El mantenimiento se lo hacemos nosotros mismos, de forma preventiva, y en medio año no hemos comprado ni un solo repuesto.
¿Y qué nos molesta de ella en el día a día? Buscamos la respuesta con intención y la honesta es: nada. Con 35 horas semanales encima, ese es quizá el dato más raro de esta review.
H2C, P2S o A1: cómo repartimos el trabajo
Teniendo las tres, la repartición se volvió rutina. La A1 se queda los prototipos rápidos en PLA y PETG, las piezas pequeñas y las pruebas que no queremos meter en las máquinas de producción. Las P2S absorben la producción repetitiva de un solo color y los materiales técnicos. Y la H2C entra cuando hay cambios de color, dos materiales, soporte de un material distinto o una pieza grande que las demás no tragan. No compiten: cada una cubre el hueco de la otra. Las reviews de sus compañeras están en Bambu Lab P2S: review tras meses de uso y Bambu Lab A1: review tras meses de uso; el contexto por presupuesto, en las mejores impresoras 3D de 2026 y en la comparativa de Bambu Lab vs Creality vs Prusa.
¿La volveríamos a comprar?
No. Y la explicación importa más que la respuesta: no es por la máquina, es por nosotros. Medio año después, reconocemos que aún no le hemos sacado el máximo provecho: gran parte de lo que hace podría salir de una P2S con más purga y más tiempo, pero saldría. Si nuestro flujo fuera de un solo material, compraríamos otra P2S sin dudarlo.

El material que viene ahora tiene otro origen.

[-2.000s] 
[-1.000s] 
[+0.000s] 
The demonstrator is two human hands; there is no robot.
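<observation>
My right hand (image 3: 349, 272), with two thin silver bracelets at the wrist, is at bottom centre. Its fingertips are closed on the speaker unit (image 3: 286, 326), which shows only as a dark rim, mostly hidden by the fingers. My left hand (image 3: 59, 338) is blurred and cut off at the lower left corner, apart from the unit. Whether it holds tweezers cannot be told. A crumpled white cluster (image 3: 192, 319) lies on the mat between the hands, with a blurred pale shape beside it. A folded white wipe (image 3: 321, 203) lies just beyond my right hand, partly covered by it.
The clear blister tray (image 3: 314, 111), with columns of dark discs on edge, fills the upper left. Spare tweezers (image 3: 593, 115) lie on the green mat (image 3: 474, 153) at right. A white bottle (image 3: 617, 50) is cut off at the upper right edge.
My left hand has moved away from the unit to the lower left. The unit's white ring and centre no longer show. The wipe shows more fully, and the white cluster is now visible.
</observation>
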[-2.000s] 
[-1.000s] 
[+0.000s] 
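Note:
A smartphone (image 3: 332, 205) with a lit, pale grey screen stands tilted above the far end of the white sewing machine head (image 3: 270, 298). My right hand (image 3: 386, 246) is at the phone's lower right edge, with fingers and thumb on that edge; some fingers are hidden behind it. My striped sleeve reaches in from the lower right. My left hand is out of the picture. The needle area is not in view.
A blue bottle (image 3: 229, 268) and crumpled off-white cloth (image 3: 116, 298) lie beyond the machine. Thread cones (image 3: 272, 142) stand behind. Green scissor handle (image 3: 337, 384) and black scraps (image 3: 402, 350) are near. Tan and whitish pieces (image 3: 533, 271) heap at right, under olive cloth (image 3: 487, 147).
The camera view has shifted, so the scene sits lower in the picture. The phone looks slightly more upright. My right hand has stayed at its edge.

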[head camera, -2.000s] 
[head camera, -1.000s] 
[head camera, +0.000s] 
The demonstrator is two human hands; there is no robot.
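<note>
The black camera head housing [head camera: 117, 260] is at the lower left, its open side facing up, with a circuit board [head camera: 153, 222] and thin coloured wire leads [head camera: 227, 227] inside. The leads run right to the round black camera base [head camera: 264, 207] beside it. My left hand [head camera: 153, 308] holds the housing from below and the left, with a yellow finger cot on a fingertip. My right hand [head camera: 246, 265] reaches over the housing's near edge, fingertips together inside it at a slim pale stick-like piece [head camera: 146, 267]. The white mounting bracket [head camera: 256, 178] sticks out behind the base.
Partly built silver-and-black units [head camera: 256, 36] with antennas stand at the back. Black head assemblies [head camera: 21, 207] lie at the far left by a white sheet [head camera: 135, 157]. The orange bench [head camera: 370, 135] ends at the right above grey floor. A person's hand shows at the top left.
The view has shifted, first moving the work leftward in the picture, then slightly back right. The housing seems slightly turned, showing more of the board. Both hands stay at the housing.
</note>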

La H2C se justifica de una sola manera: que combinar materiales sea tu producto, no tu ocasión. El día que los encargos multimaterial sean el grueso del taller, esta review se actualiza sola — y entonces sí, pensar en una segunda unidad tendría sentido. Si estás montando algo parecido, nuestra guía de gestión de una granja de impresión 3D y la de impresión multicolor y AMS te dan el mapa completo.
Preguntas frecuentes
¿Cuánto cuesta la Bambu Lab H2C en México?
Nosotros pagamos 58 000 MXN (≈ 3 300 USD) por la AMS Combo con AMS 2 Pro, a principios de 2026, en un distribuidor local con factura y garantía, sin pasar por aduana. El precio varía según distribuidor y versión, pero esa cifra es la referencia real de este taller.
¿Qué marcas de filamento funcionan bien en el AMS 2 Pro?
En nuestra experiencia: Bambu Lab y Sunlu trabajan sin problema. Elegoo nos ha dado lata porque su carrete de cartón a veces se deforma y eso complica al AMS. Con cualquier marca de terceros, el paso obligado es calibrar el filamento antes de imprimir.
¿La H2C es buena como primera impresora?
No: es demasiada máquina para empezar. Para una primera impresora recomendamos la A1 si trabajarás PLA y PETG, o la P2S si necesitas máquina cerrada. La H2C tiene sentido cuando ya sabes exactamente para qué la quieres: combinar materiales o piezas grandes, a volumen.
¿H2C o P2S para un taller?
Depende del producto. Si tu taller vive de producción repetitiva de un solo material, la P2S rinde más por bastante menos dinero. La H2C solo se justifica si combinar materiales — soporte dedicado, dos materiales, multicolor — es una parte importante de lo que vendes.